What is sexual violence and what consequences can it leave?

Following the scandalous judgment on the trial of five men who sexually assaulted a young section of the population, he was shocked, sparking a social debate on sexual violence and the need for reform of the penal code.

It becomes more than ever necessary to be clear about the meaning of sexual violence and the nature of the type of acts of which it is composed.

    What is sexual violence?

    The concept of sexual violence refers to a traumatic experience related to sexual activity maintained by two or more people without the consent of one of the people involved. This term encompasses three types of violence.

    1. Sexual harassment

    First, sexual harassment is usually carried out verbally, through messages, calls or coercion and blackmail, i.e. recourse to psychological violence. The abuser presses and intimidates the victim into having the other person have sex. For example, in the workplace, one person coerces another into having sex, otherwise they will lose their job.

    2. Sexual abuse

    Another type of sexual violence that we come across is sexual abuse. This term refers to any action that forces a person, male or female, to engage in sexual behavior that they do not wish to accomplish or maintain. In other words, the aggressor, whether male or female, it assumes the freedom to access the body of another person without their consent, And there is no authorization of sexual activity by any of the parties.

    3. Sexual assault

    Finally, sexual assault consists of accessing the victim’s body without their consent and resorting to direct violence as a means of entering into sexual activity. The most serious form of sexual assault is penetration.

    Beyond physical pain

    As noted, the perpetrator’s conviction may vary depending on the type of sexual violence used. One of the main differences between the three types is the use of physical violence. But as we know physical violence is not the only form of violence that exists and as the name suggests, in the different types we find ourselves under a case of sexual violence.

    Perhaps part of the debate that has opened up in recent days should be centered here and that it is not the use of physical violence that determines a greater or lesser punishment, but the act itself, the mere fact. to restrict a person’s sexual freedom is doomed.

    The sentence handed down states that there is no physical violence, with the victim confessing that she has chosen not to resist. There may be no visible beatings and injuries, but the unauthorized penetration of five men into a woman, coercion on sexual freedom and of course emotional harm and the subsequent psychological consequences are more than sufficient.

    Why are we sometimes unable to defend ourselves against a threat?

    One of the criticisms leveled at the victim is that he did not object to the moment of the sexual act. This behavior, from a psychobiological point of view, has a survival function when we are faced with a threat of a different nature.

    In our brain we have an extremely powerful sensor, known as the amygdala, which will be the internal alarm that alerts us that there is an external or internal threat, as this is one of the areas responsible for the fear. When our alarm sounds, our body will prepare to face this threat, that is, we will prepare to give a fight or flight response. With you a big adrenaline rush will appear in the body participating in this response. In turn, the decision-making areas are inhibited, anesthetized, due to chemical stress.

    Therefore, the person is in a state of hyperactivation, that is, all his alarm systems are activated, resulting in a complete inability to make decisionsIt will therefore be our nervous system which will instinctively decide to encourage our survival.
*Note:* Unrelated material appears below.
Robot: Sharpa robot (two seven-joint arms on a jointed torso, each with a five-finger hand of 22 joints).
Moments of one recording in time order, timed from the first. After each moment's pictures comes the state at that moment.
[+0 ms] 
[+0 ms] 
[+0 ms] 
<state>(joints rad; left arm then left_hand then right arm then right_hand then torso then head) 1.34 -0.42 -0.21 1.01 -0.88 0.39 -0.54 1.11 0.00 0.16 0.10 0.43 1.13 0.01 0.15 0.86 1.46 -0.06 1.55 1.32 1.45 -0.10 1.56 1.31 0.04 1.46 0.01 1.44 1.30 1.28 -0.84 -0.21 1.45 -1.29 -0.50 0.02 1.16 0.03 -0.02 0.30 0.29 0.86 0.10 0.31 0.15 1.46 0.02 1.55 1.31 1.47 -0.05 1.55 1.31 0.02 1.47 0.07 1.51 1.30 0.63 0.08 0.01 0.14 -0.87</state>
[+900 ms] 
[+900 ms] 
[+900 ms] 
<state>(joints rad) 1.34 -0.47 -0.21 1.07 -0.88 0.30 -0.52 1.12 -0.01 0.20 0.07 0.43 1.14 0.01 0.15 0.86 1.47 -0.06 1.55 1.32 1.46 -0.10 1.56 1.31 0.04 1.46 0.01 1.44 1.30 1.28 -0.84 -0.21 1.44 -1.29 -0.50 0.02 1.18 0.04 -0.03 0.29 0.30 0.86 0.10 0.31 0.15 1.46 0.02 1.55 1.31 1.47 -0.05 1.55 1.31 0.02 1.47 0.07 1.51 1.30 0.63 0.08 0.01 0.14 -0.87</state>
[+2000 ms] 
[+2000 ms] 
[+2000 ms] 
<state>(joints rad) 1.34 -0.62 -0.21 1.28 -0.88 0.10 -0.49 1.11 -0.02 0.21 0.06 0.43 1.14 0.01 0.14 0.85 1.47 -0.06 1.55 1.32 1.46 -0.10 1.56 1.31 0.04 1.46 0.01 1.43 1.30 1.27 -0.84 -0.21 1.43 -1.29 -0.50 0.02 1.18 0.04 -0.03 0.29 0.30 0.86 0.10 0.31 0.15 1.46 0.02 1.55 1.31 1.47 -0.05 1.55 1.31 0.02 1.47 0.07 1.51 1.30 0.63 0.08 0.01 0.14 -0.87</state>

    Faced with very serious threats, situations of panic, trauma and crisis, where the situation overwhelms us and we do not have the necessary resources, our brain automatically disconnects. This phenomenon is known as dissociation, Thus protecting from emotional pain and suffering. In this state, there is a relative absence of sensations, a freezing of emotions or a reduction in physical movements. Being the least active defense, we won’t try to run away, we won’t be able to say no. Our brain will speak for us and the person will act automatically.

      What are the psychological and emotional consequences of sexual abuse?

      These are some of the common sequelae left by experiences of sexual abuse.

      1. TEPT

      Post-traumatic stress disorder can occur, with symptoms linked to the onset of nightmares where you relive what happened. Onset of flashback where memory appears very invasive, negative thoughts and mood swings.

      2. Appearance of feelings of guilt and shame

      The victim has the false belief that what happened could have prevented him from doing so had he acted differently.

      3. Stop talking

      Inability of the victim to explain their experience Fear of being rejected.

      4. Feelings of depression

      Sometimes you even develop an emotional disorder.

      5. Isolation

      Social isolation can be given out of shame, fear or mistrust of others.

      6. Self-harm

      Using self-destructive behaviors as a means of calming emotional damage suffered or even the occurrence of suicidal behavior

      7. Drug use

      Substance abuse as a way to isolate – and not think about – what happened to calm all the emotional damage.

      8. Decreased self-esteem

      All of this leaves a mark on the concept of the self.

        Relive the trauma

        It is important to consider the revictimization that occurs in the victim generated by institutions, media and professionals. Some initiatives cause the victim to relive the pain and emotions associated with the traumatic event over and over again. Especially in cases as high profile as this one, where the victim is even questioned in relation to the answer given.